◆ Task item: Word for word, restate the lines from the start of the data below through the line containing "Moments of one".

◆ Data section:

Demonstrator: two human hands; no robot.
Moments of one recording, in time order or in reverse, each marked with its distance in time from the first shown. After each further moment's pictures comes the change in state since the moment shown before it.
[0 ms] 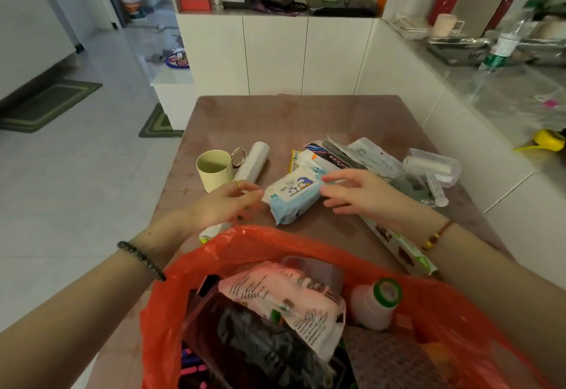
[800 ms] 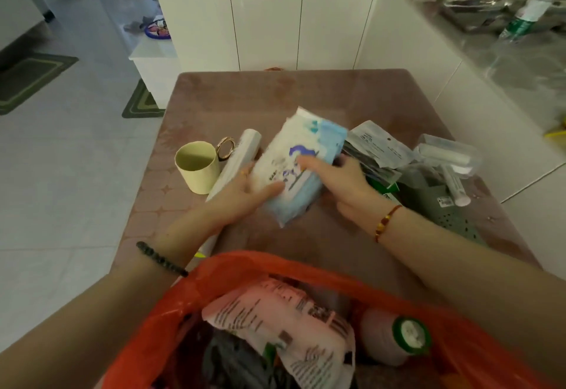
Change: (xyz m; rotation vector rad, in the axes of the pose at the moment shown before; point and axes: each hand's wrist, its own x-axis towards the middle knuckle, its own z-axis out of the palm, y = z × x) left_hand 0.078 -0.001 0.021 -0.143 0.130 0.051; right_hand 0.096 0.013 0.027 0.499 0.317 0.049
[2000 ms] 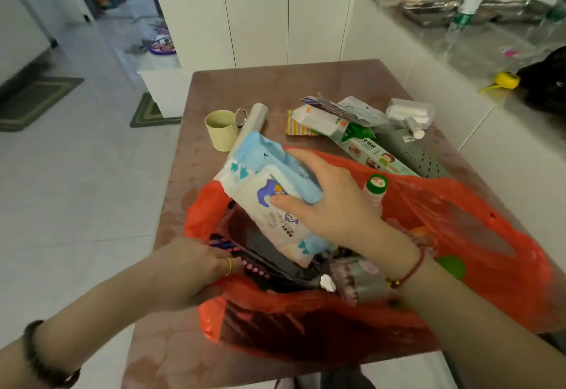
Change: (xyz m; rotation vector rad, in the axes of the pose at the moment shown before) left_hand -0.254 -0.090 -0.055 1.097 -0.354 0.722; right_hand -0.265 0.043 0.005 -0.837 -0.123 -0.690
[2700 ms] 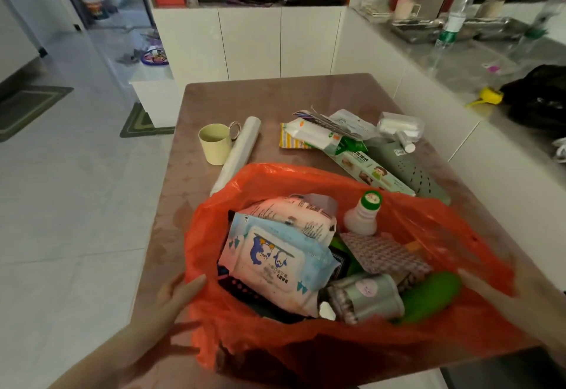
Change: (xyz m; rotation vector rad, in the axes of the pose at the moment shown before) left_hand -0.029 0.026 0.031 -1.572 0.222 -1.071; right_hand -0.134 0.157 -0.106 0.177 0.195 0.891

◆ Problem solution:
Demonstrator: two human hands; no robot.
Moments of one recording, in time order or in reverse, each marked with its distance in time from the first shown. After each further moment's pictures comes the change in state since the moment shown before it.

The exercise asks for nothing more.